◆ BRIEF:
After the line containing "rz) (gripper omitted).", write nothing more; before it, reproduce every line of the material below exactly, starting with the first.

◆ DATASET SECTION:

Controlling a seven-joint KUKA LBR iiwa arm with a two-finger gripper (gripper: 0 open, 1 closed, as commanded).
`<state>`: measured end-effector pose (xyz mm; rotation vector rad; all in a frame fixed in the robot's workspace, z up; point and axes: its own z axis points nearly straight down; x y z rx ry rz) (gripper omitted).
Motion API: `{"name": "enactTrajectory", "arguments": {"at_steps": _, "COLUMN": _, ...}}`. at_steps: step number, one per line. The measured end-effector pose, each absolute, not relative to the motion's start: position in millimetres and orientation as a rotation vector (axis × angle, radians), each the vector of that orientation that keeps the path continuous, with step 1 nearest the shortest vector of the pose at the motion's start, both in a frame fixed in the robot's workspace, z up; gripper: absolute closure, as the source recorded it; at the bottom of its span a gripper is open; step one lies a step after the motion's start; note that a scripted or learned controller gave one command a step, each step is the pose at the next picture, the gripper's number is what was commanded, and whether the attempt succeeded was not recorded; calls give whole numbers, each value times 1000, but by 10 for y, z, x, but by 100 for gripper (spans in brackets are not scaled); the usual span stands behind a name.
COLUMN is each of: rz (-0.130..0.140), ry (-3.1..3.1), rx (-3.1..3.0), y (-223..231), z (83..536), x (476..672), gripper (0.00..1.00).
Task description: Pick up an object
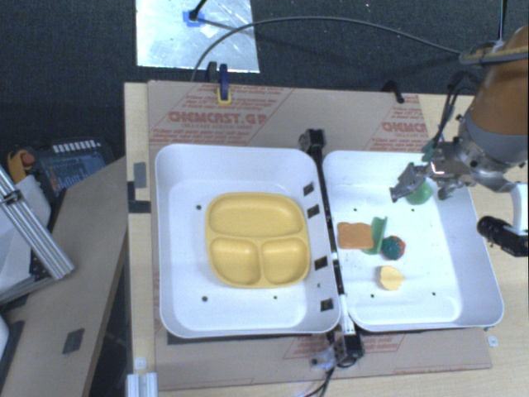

◆ OUTPUT:
Controlling a seven-joint KUKA LBR iiwa arm with a two-finger gripper (gripper: 0 open, 1 closed, as commanded).
`<state>`: measured end-effector pose (xyz mm; rotation vector rad; all in a frame fixed in the robot's workspace, z up; point and axes: its own z axis points nearly straight down; x y z rx ry rz) (gripper omitted).

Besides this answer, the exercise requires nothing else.